El torbellino de lágrimas no se debió al dolor, porque como se pudo constatar, entre el grosor de las telas y la falta de fuerzas del escuálido perro que me mordió, no habían hecho mella en mi piel infantil. Tan solo en una mano había un rasguño que apenas dejó huellas, salvo unas pocas gotas de sangre que se difuminaron ante la riada de alcohol y el algodón impoluto que usó para desinfectarlo.
La reacción tardía que me llevó a llorar de tal forma fue algo irrefrenable e instintivo que sirvió para echar fuera toda la presión vivida y arrastrarla en la cascada de lágrimas que corrió desde los ojos al suelo.
Cuando se me acabaron las lágrimas miré la mano herida y al comprobar que aún guardaba en ella “el trozo de chocolate”, lo acerqué a la boca y lo mordí, quizás triunfante.
Seguramente lo invento porque no lo recuerdo, pero quiero creer que tras la cura, el abrazo materno me consoló aquella noche hasta el sueño... que no al olvido.
Los miedos que quedaron impresos en mi mente infantil por lo acaecido fueron otro cantar. Confieso que durante muchos años no he podido evitar cambiar de acera cuando se acercaba cualquier perro, sin que importara tamaño o clase. Ahora, que convivo a tiempo parcial con tres de ellos, uno de los cuales responde al nombre de Buda - cruce de presa canario y mastín y con algo más de cincuenta kilos-, he logrado en gran parte retirar de mi ese penar y racionalizar la fobia que me produjo el suceso. También con el paso de los años se han ido alejando de mis sueños las pesadillas que sufrí durante bastante tiempo.

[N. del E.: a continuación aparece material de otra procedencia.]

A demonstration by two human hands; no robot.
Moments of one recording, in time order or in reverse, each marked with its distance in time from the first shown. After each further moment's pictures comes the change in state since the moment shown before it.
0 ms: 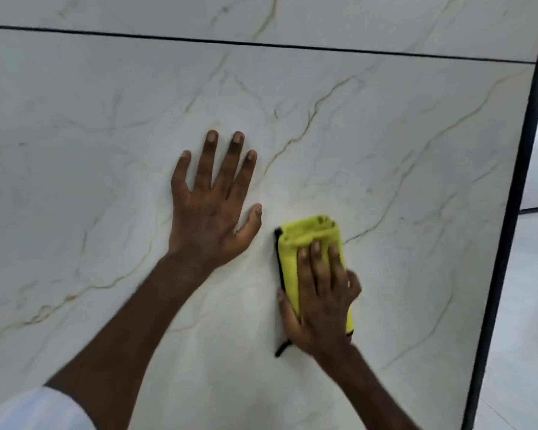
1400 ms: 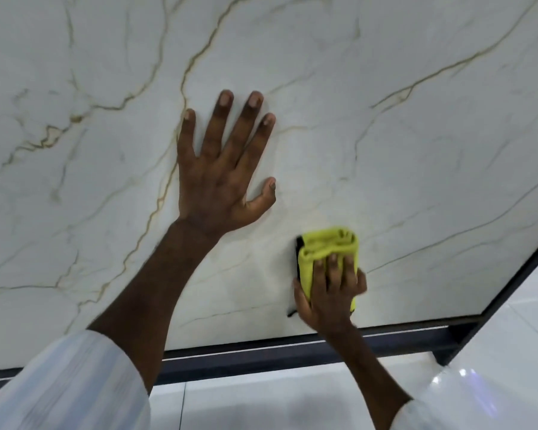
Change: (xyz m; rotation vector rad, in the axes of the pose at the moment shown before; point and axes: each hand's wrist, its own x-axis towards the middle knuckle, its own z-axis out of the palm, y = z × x) left_hand -0.175 0.024 0.019 -0.055 -0.037 0.015; right_hand -0.253 -0.041 0.028 0.024 -0.167 0.038
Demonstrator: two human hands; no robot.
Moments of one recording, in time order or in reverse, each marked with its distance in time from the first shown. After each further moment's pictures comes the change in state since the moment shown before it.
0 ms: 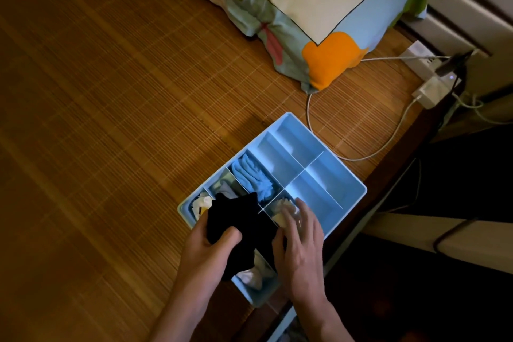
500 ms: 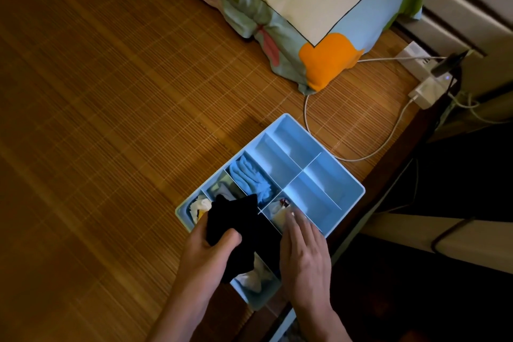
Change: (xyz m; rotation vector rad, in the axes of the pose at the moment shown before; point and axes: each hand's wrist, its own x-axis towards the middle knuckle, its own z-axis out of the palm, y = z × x) left_hand 0.005 -0.007 -0.001 0.030 -0.010 -0.005; right_hand -0.001 0.000 -0.012 -0.039 -0.054 0.029
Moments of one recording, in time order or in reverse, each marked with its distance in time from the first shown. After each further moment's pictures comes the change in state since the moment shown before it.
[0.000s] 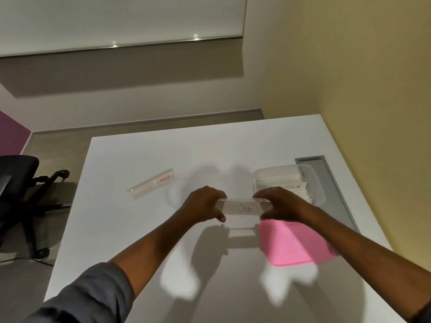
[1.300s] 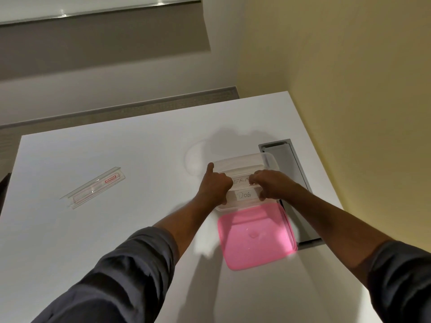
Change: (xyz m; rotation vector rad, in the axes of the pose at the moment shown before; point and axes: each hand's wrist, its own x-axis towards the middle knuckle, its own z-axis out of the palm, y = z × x) left_hand 0.172 0.138 0.082 0.623 -0.084 0.141; right_hand 0.035 0.181 -0.006 -0.300 -0.093 0.058
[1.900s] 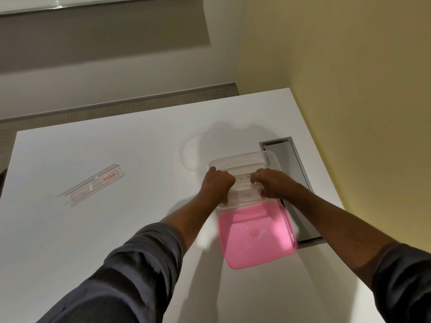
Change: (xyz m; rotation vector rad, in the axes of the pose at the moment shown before) left_hand 0.014 0.000 0.006 -0.007 -0.046 -0.002; right_hand 0.001 0.001 0.004 0.038 0.051 0.004
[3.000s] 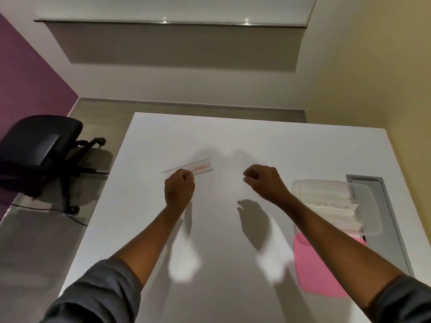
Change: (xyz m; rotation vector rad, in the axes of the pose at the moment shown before) left_hand -0.248 -0.242 0.116 -1.145 0.678 -1.093; right_hand 0.092 -0.296 -0.051 0.615 0.325 -0.051
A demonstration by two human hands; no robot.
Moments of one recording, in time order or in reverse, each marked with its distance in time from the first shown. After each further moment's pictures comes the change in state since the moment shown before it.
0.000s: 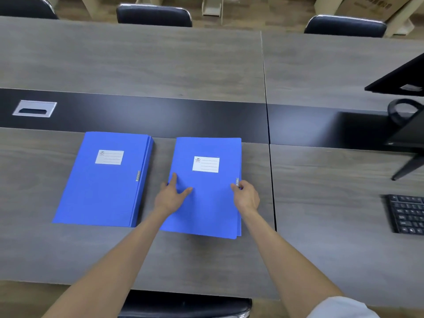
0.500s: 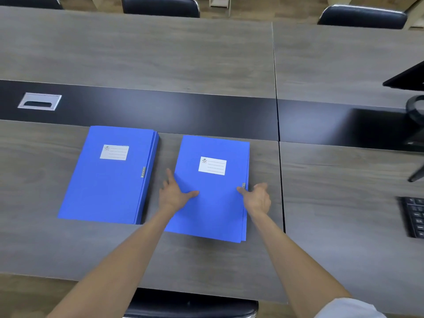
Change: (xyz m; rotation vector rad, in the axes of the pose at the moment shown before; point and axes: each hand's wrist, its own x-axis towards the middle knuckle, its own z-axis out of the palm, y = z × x) left_hand 0.020 -0.016 0.010 -0.090 0.067 -0.106; right_hand 0.011 0.013 0.007 -0.004 0.015 0.129
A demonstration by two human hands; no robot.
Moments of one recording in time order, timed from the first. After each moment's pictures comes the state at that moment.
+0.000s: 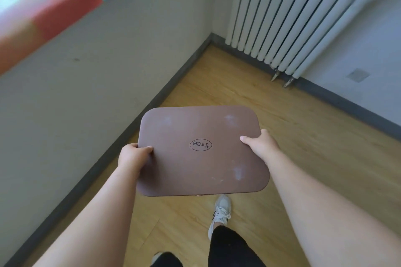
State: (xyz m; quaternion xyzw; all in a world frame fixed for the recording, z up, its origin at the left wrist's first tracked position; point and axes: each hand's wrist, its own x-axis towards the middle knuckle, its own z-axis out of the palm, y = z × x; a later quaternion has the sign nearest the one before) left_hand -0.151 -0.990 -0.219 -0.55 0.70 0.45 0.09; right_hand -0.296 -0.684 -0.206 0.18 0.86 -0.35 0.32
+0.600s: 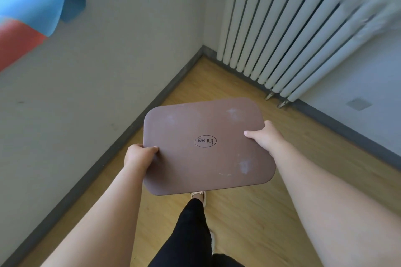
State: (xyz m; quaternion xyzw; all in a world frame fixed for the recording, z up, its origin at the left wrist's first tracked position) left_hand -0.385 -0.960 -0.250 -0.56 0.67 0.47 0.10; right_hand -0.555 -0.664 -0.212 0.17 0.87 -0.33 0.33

Ese fue mi primer miedo, después llegaron otros. No demasiados. Los justos para estar aquí habiéndolos en parte superado y ser capaz de contarlo.

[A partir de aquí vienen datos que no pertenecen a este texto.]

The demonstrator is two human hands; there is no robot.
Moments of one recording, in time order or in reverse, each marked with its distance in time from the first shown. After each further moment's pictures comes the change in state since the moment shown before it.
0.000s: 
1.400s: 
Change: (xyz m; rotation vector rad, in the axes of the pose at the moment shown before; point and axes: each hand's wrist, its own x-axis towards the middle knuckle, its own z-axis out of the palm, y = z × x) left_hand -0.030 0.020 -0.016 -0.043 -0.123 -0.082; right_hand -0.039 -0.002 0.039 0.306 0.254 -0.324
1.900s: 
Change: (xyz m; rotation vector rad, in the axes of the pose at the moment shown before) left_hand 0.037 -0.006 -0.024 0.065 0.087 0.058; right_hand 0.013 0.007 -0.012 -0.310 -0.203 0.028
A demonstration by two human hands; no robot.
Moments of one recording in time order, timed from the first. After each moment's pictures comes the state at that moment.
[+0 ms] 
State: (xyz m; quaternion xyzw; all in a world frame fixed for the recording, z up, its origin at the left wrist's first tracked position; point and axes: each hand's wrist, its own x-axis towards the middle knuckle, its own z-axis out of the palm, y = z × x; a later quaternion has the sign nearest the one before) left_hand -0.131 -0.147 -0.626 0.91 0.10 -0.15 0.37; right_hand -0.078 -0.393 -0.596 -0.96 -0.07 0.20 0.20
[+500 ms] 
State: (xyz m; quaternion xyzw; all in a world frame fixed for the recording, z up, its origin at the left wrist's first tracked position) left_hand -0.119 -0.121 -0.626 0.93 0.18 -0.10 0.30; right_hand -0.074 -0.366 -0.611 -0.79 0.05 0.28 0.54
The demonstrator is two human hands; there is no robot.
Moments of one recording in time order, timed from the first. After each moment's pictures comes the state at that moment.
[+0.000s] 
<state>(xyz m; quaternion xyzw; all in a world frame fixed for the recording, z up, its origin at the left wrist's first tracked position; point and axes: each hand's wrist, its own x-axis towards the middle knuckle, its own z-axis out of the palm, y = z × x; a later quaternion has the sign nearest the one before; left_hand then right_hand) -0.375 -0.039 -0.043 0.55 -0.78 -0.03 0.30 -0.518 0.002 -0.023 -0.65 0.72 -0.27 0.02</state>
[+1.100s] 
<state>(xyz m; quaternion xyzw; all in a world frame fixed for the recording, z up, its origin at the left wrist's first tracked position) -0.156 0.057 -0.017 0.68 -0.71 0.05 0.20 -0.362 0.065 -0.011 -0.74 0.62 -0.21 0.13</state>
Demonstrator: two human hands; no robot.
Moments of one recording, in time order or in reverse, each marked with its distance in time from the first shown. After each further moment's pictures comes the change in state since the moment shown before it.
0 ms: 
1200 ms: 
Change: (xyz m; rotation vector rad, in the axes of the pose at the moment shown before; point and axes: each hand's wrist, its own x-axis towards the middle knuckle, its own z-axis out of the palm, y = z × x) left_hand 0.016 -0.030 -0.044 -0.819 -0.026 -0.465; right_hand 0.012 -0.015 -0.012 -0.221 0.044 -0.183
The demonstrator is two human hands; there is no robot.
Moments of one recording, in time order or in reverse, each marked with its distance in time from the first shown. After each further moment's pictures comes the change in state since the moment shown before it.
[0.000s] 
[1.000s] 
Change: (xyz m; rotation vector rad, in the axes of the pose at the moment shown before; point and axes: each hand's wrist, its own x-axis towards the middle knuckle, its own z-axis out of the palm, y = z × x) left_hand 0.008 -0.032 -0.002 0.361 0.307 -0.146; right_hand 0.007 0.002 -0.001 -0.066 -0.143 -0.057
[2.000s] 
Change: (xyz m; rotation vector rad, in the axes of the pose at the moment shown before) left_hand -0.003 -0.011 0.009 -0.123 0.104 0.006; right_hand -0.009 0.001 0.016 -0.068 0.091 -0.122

Me gustaría finalizar diciendo pomposamente que si bien no soy un ejemplo de miedos extraños, sí lo he sido de emblemática valentía. Pero a fuerza de ser sincero, debo reconocer que salvo dominar los temores que me tocaron y sobreponerme a las adversidades, tampoco. Mas no todo iba a ser negativo, porque para sorpresa de los incrédulos, aún guardo en lo más íntimo de mi ser una secreta esperanza. Me ronda desde los años mozos y nació al leer una nota que figuraba en mi cartilla militar donde, refiriéndose a esa virtud, algún experimentado militar había escrito: El valor...se le supone.